Sometimes Excel 365’s Linked Data Types are great (Stock and Currencies) and other times they’ll drive you crazy or lead you to use wrong statistics. Here’s some problems we found trying out the, supposedly, simple City data type compared to the similar Geography and Location data types.
Just getting the right data can be a challenge with incomplete selections or worse when Excel just drops in the wrong data without asking.
Then there’s ‘fun’ with empty data (#FIELD errors) or statistics that aren’t comparable.
All this is just to show that when you get past Microsoft’s hype about Excel’s Linked Data Types, you can take the numbers given at face value.
Find the right location
We started with a list of major world cities which you’d think would be a ‘doddle’ for the City data type … think again.

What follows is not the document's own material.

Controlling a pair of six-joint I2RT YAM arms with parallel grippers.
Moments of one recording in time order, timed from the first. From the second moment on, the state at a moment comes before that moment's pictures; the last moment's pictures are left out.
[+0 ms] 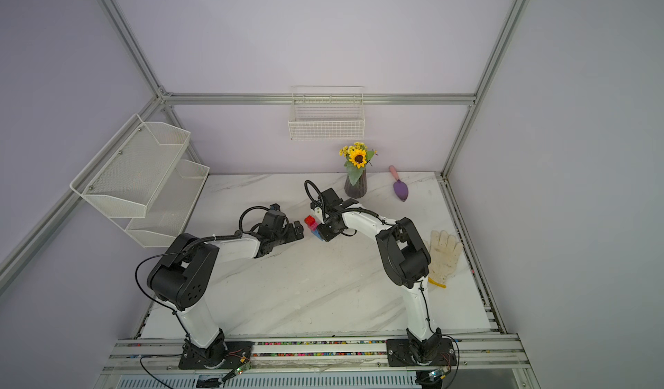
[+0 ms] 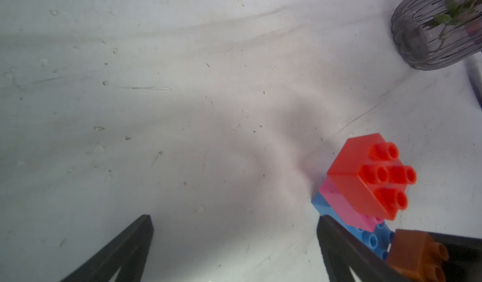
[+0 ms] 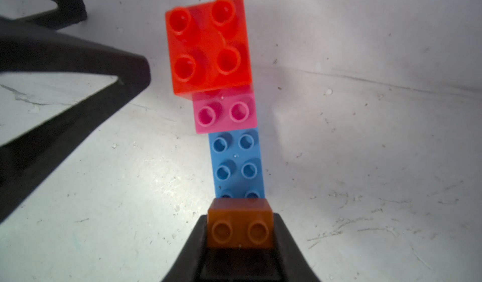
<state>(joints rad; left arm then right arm) -0.43 1.79 0.90 0.11 -0.09 -0.62 0.58 2.09 1.59 -0.65 -0.14 -0.10</state>
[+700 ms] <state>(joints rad) -0.43 1.73 0.79 0.20 -0.04 -0.65 0.60 2.08 1.54 -0.56 -0.12 -0.10</state>
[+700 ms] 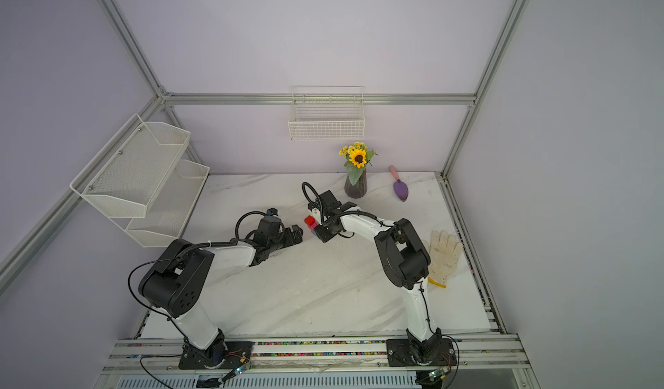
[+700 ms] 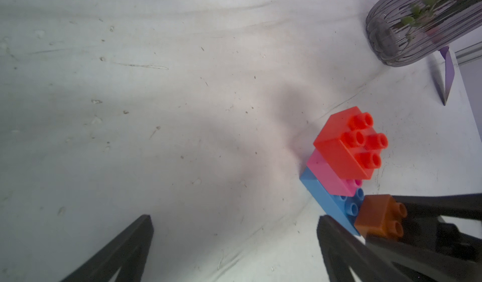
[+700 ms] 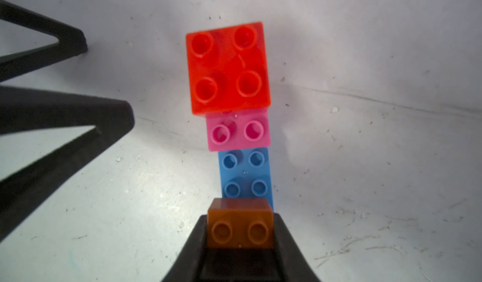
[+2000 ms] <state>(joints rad) -0.43 1.51 0.72 0.08 -0.03 -0.65 0.65 2.03 1.42 -0.47 0.03 0.00</state>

Excel 365’s City data type seems to have an American fixation. For both ‘London’ and ‘Paris’ the Data Selector appears to can choose which one you want from the many locations with the same name. But NEITHER selector includes the famous cities of that name. Only US cities and towns.

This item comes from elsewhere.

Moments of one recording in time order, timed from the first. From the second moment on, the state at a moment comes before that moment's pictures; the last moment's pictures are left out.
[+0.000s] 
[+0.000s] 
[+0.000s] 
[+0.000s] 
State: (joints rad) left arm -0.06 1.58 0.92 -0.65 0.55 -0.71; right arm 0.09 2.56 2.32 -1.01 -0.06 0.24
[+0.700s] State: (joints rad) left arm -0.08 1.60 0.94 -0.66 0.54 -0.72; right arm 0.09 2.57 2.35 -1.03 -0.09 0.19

This seems to be a Bing problem that we’ve noticed before, Why people prefer Google over Microsoft’s Bing
At least for ‘Sydney’ there’s the choice between our boss’s home city and the lovely Canadian town.
Beware automatic selections
Be careful when Excel adds a data type automatically without a selector. ‘Munich’ seemed to be added without a problem until we looked at the area and population. Munich is 3.7 square kilometres with only 195 people? … I don’t think so.

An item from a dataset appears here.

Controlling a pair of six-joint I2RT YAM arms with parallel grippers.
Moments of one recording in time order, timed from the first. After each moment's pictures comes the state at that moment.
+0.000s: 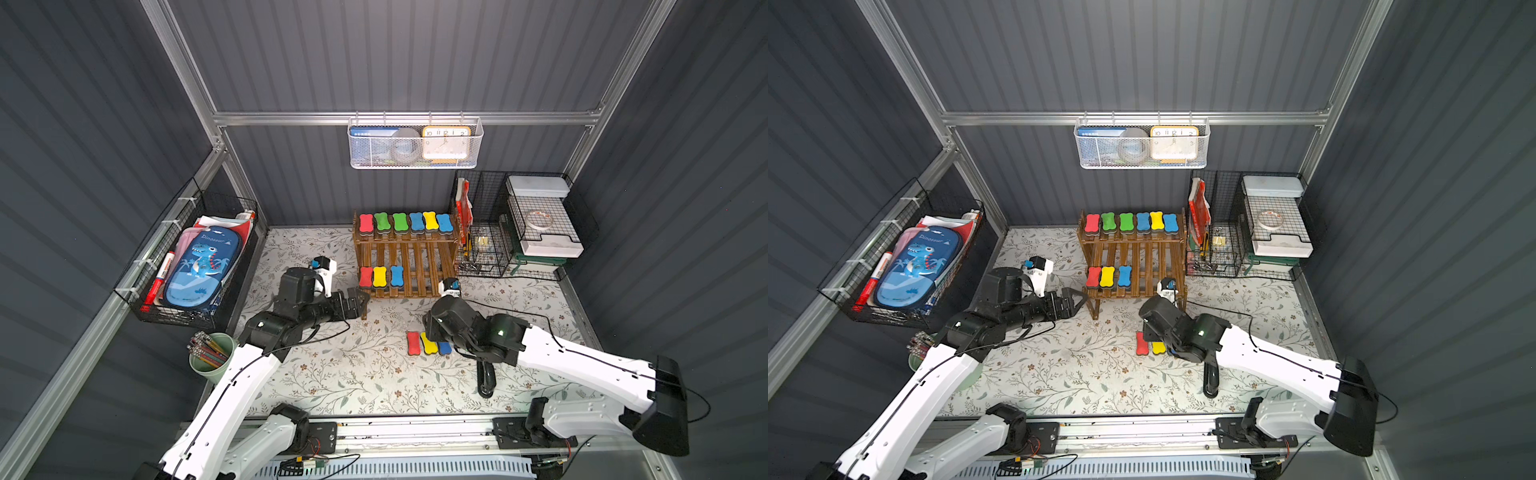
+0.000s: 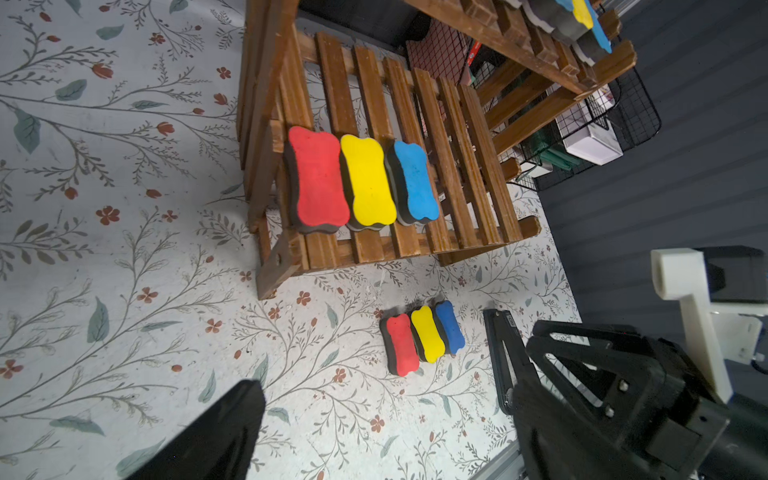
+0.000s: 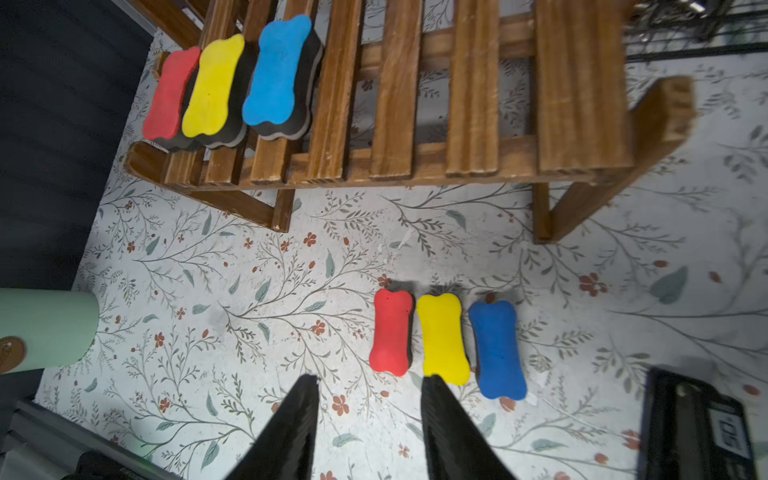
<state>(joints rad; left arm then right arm) -0.43 0.99 1.02 -0.69 0.30 -0.42 1.00 1.22 1.00 -0.62 0.38 0.86</state>
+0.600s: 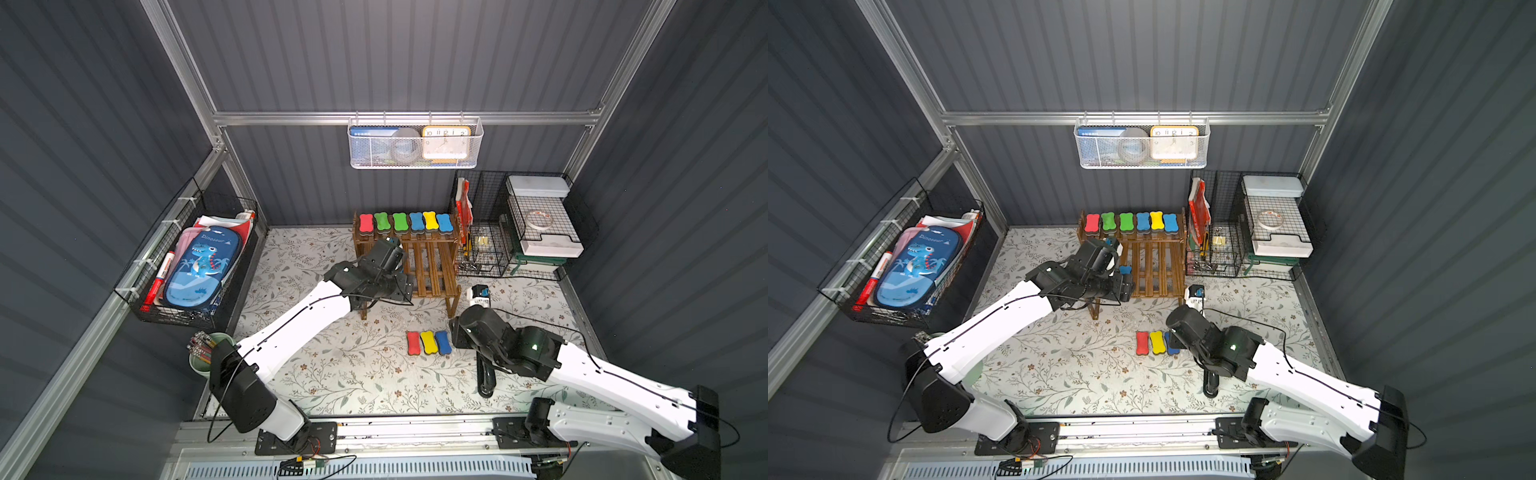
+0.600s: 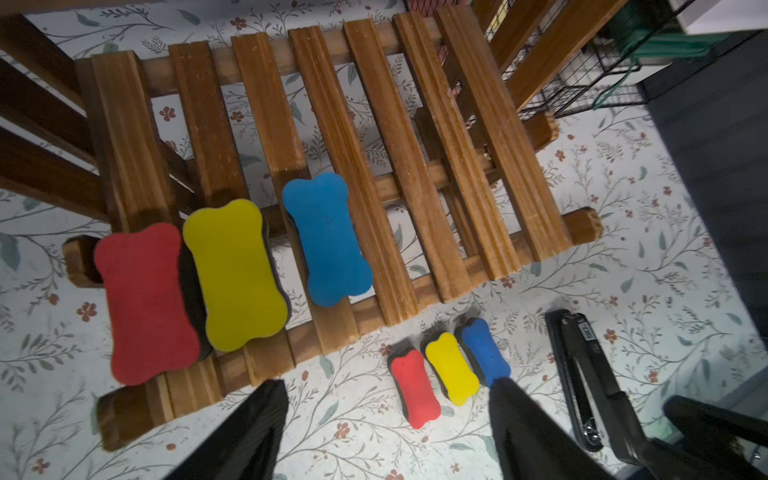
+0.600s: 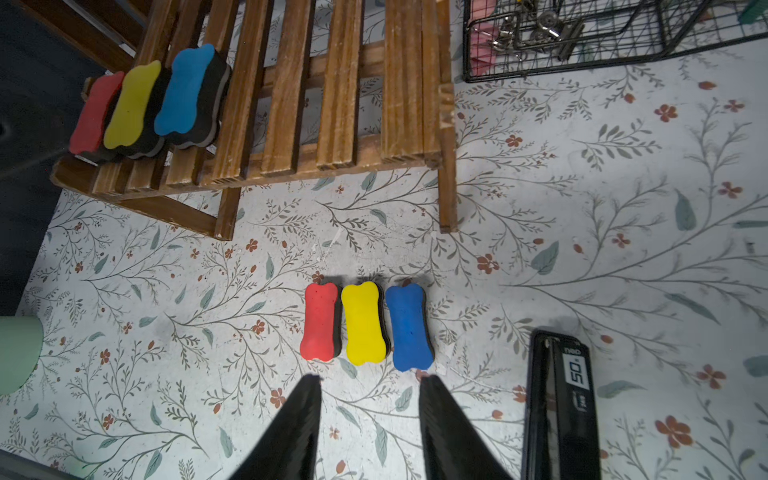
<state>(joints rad) -0.78 1.56 1.51 -0.83 -0.10 -0.37 0.95 1.01 0.86 -0.70 0.43 0.86</state>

Excel has dropped in Munich, North Dakota, USA … not the major German city. There should be a data selector to choose but Excel seems to have added the town because that’s the only name match in the USA.
Which data type to choose?
Excel 365 now has three different geography related data types. Geography has been there since the beginning and now there’s also City and Location. The difference between them isn’t clear at all. We tried the same famous cities with each of the three data types.
Geography data type
Geography is at least complete with no #FIELD errors. The top selections for each city were the most likely / well known choice. As we’ve noted before, the Area values aren’t comparable. New York City’s 1,214 km2 seems to be the combined land and water area. London’s 1,572 km2 is just one of the possible answers which range between 2.9 km2 and 8,382 km2 depending on your definition of ‘London’. The Paris area is preposterous but, like London, there are several boundaries that can define the city (between 105 km2 and 18.940 km2)
City data type
City data type, we’ve already mentioned its North American fixation.
We’re wily enough not to ask why it can’t show an area for three world famous cities … that way madness lies.
Notice that the population numbers are different from those using Geography data type, some are minor, probably scraped from separate locations. The Sydney population difference (1.3 million) seems to be comparing statistics from very different years or areas considered part of ‘Sydney’.
Location data type
Location seems to be an enlarged set of the same information used for City. That’s why both data types have the same population numbers but nothing for Area.
At least Location understands the nature of a whole planet by showing data selectors for London, Paris and Munich with the major cities as first choices.